• Action item
Please write out, exactly as given, every line of the entries below up to and including the line with "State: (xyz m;".

[Records from a dataset]
= = = = = = =

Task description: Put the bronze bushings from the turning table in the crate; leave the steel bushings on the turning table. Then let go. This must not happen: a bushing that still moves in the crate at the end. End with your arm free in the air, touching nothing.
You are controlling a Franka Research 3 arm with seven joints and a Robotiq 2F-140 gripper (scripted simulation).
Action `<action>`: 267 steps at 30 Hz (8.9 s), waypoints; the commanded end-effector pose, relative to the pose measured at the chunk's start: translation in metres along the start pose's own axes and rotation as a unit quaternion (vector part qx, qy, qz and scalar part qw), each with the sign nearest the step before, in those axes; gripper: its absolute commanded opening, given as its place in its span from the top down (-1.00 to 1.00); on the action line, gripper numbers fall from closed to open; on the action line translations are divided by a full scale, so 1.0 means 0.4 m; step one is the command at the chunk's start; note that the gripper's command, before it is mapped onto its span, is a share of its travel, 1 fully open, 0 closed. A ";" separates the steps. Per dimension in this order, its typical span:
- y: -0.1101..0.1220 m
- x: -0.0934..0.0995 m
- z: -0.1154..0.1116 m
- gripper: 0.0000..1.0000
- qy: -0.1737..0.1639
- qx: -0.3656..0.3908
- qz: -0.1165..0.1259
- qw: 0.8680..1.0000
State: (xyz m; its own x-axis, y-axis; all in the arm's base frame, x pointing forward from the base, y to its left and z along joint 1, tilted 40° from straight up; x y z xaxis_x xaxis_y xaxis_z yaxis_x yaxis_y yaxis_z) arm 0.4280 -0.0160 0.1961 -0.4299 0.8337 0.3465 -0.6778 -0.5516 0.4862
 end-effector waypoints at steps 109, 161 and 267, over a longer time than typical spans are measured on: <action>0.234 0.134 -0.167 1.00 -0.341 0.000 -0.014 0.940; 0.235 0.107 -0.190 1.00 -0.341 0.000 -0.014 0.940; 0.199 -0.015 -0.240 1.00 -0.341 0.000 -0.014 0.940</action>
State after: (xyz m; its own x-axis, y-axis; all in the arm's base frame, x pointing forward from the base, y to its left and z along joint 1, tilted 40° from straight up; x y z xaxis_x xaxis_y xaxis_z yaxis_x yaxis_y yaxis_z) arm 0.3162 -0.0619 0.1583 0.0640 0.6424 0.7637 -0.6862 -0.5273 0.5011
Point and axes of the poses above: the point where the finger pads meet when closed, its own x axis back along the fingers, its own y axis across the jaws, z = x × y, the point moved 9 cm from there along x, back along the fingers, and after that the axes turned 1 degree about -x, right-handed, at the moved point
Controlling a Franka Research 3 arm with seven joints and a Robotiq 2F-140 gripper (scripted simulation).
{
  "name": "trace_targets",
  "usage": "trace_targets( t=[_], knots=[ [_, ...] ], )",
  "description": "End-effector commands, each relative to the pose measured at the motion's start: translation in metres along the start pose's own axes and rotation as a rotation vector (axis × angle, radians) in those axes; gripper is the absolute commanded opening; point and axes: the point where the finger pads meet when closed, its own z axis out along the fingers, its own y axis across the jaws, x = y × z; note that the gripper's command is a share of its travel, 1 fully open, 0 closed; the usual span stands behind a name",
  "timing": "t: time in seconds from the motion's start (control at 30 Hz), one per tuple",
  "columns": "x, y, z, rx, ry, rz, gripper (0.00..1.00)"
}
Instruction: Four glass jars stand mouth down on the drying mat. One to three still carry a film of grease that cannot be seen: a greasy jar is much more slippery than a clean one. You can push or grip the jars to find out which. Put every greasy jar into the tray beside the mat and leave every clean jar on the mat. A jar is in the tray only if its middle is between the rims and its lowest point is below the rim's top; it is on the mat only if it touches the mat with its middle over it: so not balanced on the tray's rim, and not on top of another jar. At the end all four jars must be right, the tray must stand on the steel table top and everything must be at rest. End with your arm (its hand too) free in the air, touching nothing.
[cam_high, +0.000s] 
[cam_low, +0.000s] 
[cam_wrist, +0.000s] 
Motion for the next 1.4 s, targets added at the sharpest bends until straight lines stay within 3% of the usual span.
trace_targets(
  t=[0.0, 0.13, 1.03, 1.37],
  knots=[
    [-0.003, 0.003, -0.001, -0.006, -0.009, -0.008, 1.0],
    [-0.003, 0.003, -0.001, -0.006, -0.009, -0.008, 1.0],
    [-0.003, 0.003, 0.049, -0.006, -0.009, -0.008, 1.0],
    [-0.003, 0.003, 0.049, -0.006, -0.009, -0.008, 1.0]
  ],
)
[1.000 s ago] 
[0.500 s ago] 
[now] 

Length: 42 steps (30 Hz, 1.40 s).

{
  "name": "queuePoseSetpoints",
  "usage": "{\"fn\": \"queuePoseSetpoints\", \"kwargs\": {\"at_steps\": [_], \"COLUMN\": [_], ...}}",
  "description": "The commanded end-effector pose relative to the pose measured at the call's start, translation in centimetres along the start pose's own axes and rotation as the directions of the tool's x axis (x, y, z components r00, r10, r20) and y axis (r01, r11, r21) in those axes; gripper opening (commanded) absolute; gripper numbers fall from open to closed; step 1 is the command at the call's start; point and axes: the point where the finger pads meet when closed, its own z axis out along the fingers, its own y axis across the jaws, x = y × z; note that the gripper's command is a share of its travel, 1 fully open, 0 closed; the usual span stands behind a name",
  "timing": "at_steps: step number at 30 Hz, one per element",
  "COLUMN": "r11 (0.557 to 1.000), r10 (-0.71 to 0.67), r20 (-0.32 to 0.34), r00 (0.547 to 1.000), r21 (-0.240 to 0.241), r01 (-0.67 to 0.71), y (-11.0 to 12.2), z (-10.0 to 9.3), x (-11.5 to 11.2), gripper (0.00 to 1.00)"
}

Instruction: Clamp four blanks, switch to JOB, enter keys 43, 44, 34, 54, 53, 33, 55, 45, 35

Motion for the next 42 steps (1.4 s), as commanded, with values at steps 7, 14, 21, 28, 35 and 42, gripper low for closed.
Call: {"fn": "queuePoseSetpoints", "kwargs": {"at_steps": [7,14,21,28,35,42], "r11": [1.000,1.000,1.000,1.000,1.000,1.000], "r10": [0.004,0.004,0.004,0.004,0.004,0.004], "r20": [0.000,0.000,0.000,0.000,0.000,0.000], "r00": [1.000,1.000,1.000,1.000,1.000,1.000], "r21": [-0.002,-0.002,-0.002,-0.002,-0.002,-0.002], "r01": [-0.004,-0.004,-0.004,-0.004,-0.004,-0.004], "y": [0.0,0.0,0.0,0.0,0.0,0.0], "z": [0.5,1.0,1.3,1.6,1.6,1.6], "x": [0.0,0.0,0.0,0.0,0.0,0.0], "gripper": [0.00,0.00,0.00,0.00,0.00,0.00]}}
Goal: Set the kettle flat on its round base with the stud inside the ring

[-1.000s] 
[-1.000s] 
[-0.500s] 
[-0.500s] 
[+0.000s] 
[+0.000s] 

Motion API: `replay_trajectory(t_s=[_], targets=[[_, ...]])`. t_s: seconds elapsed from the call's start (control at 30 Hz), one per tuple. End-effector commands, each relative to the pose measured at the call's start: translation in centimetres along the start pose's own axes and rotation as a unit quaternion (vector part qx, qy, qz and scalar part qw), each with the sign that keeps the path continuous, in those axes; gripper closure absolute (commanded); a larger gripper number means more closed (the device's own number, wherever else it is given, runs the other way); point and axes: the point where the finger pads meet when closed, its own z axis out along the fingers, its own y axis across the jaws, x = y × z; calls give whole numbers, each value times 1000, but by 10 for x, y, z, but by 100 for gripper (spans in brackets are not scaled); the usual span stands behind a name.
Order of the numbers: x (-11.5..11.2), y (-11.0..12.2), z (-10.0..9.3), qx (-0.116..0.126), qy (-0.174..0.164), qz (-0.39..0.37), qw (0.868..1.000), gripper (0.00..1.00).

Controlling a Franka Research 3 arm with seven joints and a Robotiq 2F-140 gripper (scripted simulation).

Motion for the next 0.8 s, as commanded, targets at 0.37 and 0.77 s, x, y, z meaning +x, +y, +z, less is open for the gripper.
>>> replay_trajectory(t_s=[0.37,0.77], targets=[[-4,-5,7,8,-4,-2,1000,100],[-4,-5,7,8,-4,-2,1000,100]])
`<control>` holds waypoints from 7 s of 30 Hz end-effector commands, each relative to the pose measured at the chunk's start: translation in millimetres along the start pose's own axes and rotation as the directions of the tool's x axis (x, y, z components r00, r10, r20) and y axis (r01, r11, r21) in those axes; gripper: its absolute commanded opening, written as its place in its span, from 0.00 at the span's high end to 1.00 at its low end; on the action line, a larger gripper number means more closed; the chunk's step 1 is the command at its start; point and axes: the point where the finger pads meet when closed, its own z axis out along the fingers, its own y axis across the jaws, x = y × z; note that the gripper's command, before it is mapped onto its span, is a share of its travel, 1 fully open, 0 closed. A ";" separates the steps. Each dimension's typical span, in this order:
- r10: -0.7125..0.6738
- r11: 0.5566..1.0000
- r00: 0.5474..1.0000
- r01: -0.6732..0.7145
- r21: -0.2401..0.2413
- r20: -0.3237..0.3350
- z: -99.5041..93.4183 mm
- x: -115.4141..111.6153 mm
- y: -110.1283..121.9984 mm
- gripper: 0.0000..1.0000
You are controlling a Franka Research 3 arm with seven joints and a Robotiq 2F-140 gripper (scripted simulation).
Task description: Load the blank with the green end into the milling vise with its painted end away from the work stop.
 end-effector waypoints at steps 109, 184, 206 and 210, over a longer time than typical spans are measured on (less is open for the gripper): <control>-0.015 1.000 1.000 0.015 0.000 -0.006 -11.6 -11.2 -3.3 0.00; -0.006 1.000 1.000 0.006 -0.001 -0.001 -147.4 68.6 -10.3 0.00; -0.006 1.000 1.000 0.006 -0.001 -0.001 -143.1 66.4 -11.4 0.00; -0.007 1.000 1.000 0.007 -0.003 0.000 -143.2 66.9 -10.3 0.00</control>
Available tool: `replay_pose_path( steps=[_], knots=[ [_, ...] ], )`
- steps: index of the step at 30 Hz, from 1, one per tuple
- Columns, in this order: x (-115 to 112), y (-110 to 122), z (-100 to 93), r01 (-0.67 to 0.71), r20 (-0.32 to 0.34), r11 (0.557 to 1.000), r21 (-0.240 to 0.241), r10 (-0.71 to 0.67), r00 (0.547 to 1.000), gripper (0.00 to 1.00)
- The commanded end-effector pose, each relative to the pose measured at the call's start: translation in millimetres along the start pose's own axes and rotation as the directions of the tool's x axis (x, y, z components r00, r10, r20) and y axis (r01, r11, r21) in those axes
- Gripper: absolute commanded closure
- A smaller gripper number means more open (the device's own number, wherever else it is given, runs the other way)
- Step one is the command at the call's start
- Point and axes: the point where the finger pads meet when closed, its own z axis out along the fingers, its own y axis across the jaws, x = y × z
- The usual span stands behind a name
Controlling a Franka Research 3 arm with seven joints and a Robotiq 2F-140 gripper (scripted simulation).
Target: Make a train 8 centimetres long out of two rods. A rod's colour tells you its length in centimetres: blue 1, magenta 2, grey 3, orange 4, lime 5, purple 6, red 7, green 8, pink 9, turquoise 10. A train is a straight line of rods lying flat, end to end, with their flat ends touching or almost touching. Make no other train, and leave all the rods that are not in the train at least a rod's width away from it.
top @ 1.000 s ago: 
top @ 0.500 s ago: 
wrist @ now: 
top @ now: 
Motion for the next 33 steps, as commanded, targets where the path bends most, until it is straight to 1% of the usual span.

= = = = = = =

• Solution
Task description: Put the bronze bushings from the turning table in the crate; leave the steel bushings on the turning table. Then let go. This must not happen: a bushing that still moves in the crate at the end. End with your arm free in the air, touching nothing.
You are controlling a Franka Research 3 arm with seven joints and a Robotiq 2F-140 gripper (scripted simulation).
Action `<action>`: 267 steps at 30 Hz (8.9 s), waypoints; the commanded end-effector pose, relative to the pose measured at the chunk's start: translation in metres along the start pose's own axes and rotation as a unit quaternion (vector part qx, qy, qz and scalar part qw), each with the sign nearest the step before, in those axes; gripper: its absolute commanded opening, given as its place in its span from the top down (-1.00 to 1.00); on the action line, gripper numbers fall from closed to open; on the action line translations are divided by a full scale, so 1.0 means 0.4 m; step one is the command at the chunk's start; note that the gripper's command, before it is mapped onto its span, is a share of its travel, 1 fully open, 0 closed. A ";" separates the steps. Per dimension in this order, its typical span:
- y: -0.1101..0.1220 m
- x: -0.0934..0.0995 m
- z: -0.1154..0.1116 m
- gripper: 0.0000..1.0000
- qy: -0.1737..0.1639
- qx: -0.3656..0.3908
- qz: -0.1165..0.1259
- qw: 0.8680..1.0000
State: (xyz m; its own x-axis, y-axis; all in the arm's base frame, x pointing forward from the base, y to its left and z along joint 1, tilted 40° from straight up; x y z xaxis_x xaxis_y xaxis_z yaxis_x yaxis_y yaxis_z) arm 0.4280 -0.0160 0.1961 -0.4299 0.8337 0.3465 -0.6778 -0.5516 0.4862

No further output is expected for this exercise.